Schuldnerberatung blickt zurück auf 30 Jahre Arbeit
Das vierköpfige Team der Bergischen Diakonie Velbert kennt die Fallstricke, die Menschen in die Schuldenfalle tappen lassen.
Velbert. „Job verloren, das Einkommen bricht weg oder eine Trennung, wo plötzlich zwei Haushalte geführt werden müssen — die Wege in die Überschuldung sind vielfältig“, weiß Daniela Peschl von der Schuldnerberatung. „Sozialleistungen werden nicht regelmäßig überwiesen, der Arbeitgeber zahlt nicht oder Unterhalt bleibt aus. Man lebt über seine Verhältnisse, gibt mehr Geld aus, als reinkommt“, ergänzt Kollegin Vera Martin. Die beiden Juristinnen blickten gestern zusammen mit dem Sozialpädagogen Ralf Schwarzbach und der Sekretärin Melanie Hecker auf das 30-jährige Bestehen der Schuldnerberatung der Bergischen Diakonie in Velbert zurück.
Die begann 1987 mit einem Mitarbeiter und 70 Fällen. Im vergangenen Jahr wurden von drei Mitarbeitern 262 Fälle bearbeitet, in diesem Jahr haben die vier Mitarbeiter, zwei davon in Teilzeit, 309 alte und neue Fälle auf den Schreibtischen. Mitunter ist es Unerfahrenheit, die den Weg in die Schuldenfalle bereitet. „Da wird blind was unterschrieben — das passiert Männern wie Frauen“, hat das Beraterteam festgestellt. Einen besonders krassen Fall erlebte Vera Martin: „Da hatte eine Bank einer 60-jährigen fünf Lebensversicherungen verkauft, die ihr mit dem 96. Lebensjahr ausgezahlt werden sollten.“
Oder da war die Frau in Ausbildung mit Migrationshintergrund und drei Kindern, der Mann im Gefängnis. Bald reichte die Ausbildungsvergütung vorne und hinten nicht, die Miete konnte nicht mehr gezahlt werden, die Kündigung folgte. Das war schon eine große Herausforderung“, sagt Peschl. Vera Martin kehrt die positiven Seiten ihrer Tätigkeit heraus: „Da kommen Menschen zu uns, die so verzweifelt sind, dass sie nicht mehr weiter wissen und an Selbstmord denken. Denen können wir die Angst vor einer Insolvenz nehmen. Sie gehen erleichtert wieder raus, haben den Kopf frei für andere Dinge. Wir können zu uns dann sagen ,Das haben wir gut gemacht’“, stellen die Beraterinnen fest.

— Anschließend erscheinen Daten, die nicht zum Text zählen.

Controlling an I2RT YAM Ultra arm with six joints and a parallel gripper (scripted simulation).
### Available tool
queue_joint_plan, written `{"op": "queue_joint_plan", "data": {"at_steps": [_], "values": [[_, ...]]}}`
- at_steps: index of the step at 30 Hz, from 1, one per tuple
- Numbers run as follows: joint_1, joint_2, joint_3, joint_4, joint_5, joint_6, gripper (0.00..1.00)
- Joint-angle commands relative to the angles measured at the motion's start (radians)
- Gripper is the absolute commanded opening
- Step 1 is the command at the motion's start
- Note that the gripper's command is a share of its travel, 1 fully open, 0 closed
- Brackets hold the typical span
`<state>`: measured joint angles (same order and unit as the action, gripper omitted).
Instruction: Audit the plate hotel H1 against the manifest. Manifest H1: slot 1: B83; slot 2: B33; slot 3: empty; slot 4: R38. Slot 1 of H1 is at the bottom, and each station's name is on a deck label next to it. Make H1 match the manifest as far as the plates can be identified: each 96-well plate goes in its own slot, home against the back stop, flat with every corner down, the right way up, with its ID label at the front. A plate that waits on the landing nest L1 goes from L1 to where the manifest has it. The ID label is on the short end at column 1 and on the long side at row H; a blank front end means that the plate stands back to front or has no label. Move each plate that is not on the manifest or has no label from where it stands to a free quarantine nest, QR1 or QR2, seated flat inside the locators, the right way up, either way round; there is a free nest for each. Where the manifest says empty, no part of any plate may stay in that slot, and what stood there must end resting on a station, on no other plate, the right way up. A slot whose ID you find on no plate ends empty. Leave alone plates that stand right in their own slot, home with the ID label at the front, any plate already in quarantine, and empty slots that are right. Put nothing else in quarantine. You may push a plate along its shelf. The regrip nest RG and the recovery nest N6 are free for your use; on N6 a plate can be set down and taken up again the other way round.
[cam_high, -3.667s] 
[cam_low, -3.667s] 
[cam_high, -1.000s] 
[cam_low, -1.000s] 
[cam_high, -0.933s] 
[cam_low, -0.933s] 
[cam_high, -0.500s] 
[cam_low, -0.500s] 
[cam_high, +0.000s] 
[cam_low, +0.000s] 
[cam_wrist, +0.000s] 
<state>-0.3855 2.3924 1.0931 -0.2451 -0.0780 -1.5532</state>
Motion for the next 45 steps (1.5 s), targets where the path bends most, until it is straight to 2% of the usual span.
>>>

Zu ihren Kunden gehören Menschen aller Alters- und Bildungsgruppen, vom 18-Jährigen bis zum Rentner, sogar Topverdiener mit einem großen Einkommen sind dabei. „Das Anspruchsdenken ist heute größer als früher“, so die Beobachtung der Schuldenhelfer. „Da müssen es denn die Turnschuhe für 160 Euro sein, auch wenn es welche für 20 Euro täten. Wenn man sich früher etwas leisten wollte, schaffte man sich das erst an, wenn das Doppelte auf dem Konto war“, sagt Peschl. Ebenso führt der problemlose Einkauf im Internet dazu, mehr zu bestellen, als es das Einkommen hergibt. „Es ist keine Seltenheit, dass sich das Problem der Überschuldung in die nächste Generation vererbt. Ich habe die Kinder hier sitzen, deren Eltern bereits zu Beratung kamen.“
Das Team begrüßt es, dass künftig das Thema Geld und Finanzen stärker im Schulunterricht berücksichtigt werden soll. „Wer meint, dass ihm die finanziellen Verpflichtungen über den Kopf wachsen, der sollte sich so früh wie möglich bei uns melden, und nicht erst, wenn der Gerichtsvollzieher vor der Tür steht“, rät das Team der Schuldnerberatung.